Given data:
_ _ _ _ _

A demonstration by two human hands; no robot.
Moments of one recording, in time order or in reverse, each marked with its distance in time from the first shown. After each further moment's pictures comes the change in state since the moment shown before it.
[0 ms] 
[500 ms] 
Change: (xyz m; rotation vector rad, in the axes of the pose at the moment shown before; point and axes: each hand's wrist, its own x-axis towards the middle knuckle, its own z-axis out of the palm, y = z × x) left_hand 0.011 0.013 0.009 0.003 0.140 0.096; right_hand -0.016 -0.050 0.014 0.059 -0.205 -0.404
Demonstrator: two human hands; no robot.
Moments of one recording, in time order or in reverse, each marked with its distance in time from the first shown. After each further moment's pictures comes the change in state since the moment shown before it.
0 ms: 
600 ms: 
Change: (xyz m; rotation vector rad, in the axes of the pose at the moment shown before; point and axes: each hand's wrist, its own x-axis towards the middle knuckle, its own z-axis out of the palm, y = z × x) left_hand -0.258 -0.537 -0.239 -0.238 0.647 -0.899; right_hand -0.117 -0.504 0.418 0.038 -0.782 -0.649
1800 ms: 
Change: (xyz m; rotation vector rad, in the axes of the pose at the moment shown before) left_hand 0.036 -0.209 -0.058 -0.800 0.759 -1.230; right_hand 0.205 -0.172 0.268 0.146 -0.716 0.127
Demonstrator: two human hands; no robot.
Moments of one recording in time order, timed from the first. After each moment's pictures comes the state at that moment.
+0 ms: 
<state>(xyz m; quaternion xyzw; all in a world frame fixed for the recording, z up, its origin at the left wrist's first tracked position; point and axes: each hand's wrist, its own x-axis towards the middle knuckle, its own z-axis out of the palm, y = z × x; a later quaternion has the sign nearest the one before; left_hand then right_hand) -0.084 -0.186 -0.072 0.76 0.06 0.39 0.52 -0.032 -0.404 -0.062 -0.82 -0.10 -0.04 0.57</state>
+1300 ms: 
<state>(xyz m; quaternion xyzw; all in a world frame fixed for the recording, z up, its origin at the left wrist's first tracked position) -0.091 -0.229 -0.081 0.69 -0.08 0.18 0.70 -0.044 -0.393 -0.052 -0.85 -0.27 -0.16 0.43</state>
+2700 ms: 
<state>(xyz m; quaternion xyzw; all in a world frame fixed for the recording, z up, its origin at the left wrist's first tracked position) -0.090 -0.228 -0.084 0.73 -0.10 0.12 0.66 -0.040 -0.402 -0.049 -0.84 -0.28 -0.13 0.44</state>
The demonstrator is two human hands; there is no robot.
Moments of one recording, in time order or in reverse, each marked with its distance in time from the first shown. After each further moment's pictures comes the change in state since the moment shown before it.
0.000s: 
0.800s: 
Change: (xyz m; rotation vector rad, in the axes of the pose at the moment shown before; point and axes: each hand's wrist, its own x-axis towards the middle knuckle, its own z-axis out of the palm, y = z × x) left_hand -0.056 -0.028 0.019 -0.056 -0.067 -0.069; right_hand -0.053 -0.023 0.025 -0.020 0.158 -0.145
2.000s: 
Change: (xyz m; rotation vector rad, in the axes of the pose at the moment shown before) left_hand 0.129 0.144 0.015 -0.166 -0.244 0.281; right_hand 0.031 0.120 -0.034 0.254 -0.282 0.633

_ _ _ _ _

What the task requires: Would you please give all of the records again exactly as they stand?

Response for this exercise:
A demonstration by two human hands; no robot.
Moments of one recording, in time order or in reverse, each marked with its distance in time from the first shown. After each further moment's pictures comes the change in state since the moment shown before it.
[0 ms] 
[500 ms] 
Change: (xyz m; rotation vector rad, in the axes of the pose at the moment shown before; point and axes: each hand's wrist, its own x-axis towards the middle knuckle, its own z-axis out of the palm, y = z × x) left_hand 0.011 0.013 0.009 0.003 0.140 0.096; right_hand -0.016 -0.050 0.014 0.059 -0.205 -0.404
Demonstrator: two human hands; no robot.
Moments of one recording, in time order or in reverse, each marked with its distance in time from the first shown. After each further moment's pictures comes the change in state since the moment shown before it.
0 ms: 
600 ms: 
Change: (xyz m; rotation vector rad, in the axes of the pose at the moment shown before; point and axes: each hand's wrist, its own x-axis towards the middle knuckle, its own z-axis out of the palm, y = z × x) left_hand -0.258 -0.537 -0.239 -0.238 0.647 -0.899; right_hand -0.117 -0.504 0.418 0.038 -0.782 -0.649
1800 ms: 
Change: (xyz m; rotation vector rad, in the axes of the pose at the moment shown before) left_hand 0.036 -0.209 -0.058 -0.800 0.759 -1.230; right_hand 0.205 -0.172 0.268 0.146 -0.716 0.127
Demonstrator: two human hands; no robot.
Moments of one recording in time order, timed from the first. After each moment's pictures comes the state at that moment.
+0 ms: 
<state>(xyz m; quaternion xyzw; all in a world frame fixed for the recording, z up, its origin at the left wrist's first tracked position; point and axes: each hand's wrist, its own x-axis towards the middle knuckle, its own z-axis out of the palm, y = z × x; a later quaternion has the sign nearest the one before; left_hand then right_hand) -0.084 -0.186 -0.072 0.76 0.06 0.39 0.52 -0.032 -0.404 -0.062 -0.82 -0.10 -0.04 0.57</state>
+1300 ms: 
<state>(xyz m; quaternion xyzw; all in a world frame fixed for the recording, z up, its origin at the left wrist's first tracked position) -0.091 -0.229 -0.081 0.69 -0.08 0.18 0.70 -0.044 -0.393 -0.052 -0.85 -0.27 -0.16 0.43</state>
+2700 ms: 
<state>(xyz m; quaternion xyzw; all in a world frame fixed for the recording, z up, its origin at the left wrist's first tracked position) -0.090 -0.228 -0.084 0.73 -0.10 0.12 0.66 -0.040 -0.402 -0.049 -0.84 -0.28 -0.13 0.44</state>
The demonstrator is two human hands; there is no robot.
Moments of one recording, in time order or in reverse, each marked with its distance in time from the first shown. After each further moment's pictures comes the change in state since the moment shown before it.
0.000s: 
0.800s: 
Change: (xyz m; rotation vector rad, in the axes of the pose at the moment shown before; point and axes: each hand's wrist, its own x-axis towards the middle knuckle, its own z-axis out of the palm, y = z × x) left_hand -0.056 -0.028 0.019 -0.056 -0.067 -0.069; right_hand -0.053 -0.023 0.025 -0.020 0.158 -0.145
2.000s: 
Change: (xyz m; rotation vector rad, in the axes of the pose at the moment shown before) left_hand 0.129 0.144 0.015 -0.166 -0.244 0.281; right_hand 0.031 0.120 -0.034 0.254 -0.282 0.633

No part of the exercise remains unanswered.